<<<<

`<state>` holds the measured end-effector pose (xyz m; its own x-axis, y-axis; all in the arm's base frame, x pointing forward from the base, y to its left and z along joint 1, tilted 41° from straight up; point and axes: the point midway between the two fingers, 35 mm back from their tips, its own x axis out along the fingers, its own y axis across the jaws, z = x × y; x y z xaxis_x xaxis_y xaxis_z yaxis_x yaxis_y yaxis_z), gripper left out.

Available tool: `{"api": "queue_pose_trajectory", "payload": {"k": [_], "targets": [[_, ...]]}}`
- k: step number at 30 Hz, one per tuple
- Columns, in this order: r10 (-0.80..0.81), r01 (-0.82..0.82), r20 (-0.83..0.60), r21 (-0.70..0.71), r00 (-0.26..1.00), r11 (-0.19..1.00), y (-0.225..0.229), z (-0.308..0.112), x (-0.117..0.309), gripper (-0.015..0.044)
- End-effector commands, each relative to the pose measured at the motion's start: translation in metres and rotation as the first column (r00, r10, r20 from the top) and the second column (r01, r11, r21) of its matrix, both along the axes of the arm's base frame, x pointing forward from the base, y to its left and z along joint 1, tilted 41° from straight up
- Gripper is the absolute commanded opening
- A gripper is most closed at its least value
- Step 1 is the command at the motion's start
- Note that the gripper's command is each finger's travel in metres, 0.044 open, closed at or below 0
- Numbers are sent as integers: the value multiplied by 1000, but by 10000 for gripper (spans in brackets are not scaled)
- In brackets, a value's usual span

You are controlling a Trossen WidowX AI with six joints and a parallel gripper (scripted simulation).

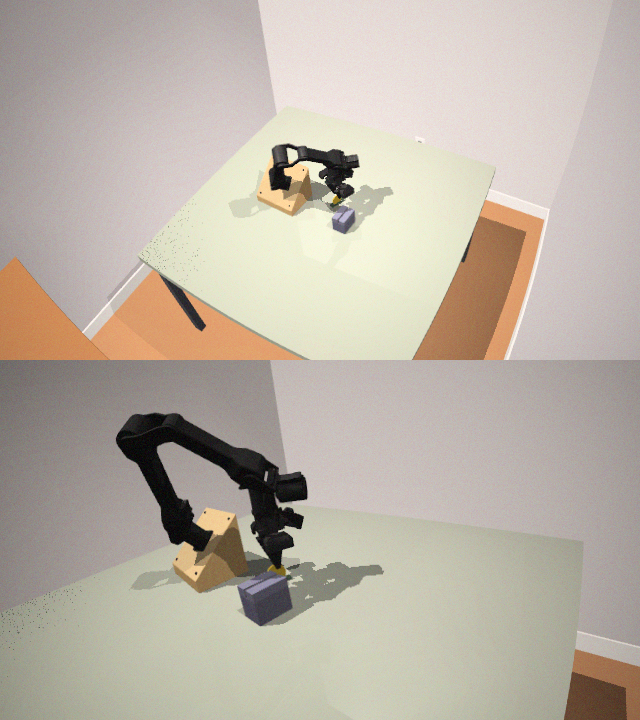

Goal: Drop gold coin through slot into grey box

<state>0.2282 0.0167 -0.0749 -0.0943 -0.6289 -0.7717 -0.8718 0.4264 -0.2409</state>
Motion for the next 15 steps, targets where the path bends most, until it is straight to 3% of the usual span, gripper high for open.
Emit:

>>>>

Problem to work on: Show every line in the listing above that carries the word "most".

Solution to the exercise:
- A gripper is most closed at its least value
Motion for the next 15 steps, targets where the path bends most, until it is straight to 3% of the usual span, gripper high for open.

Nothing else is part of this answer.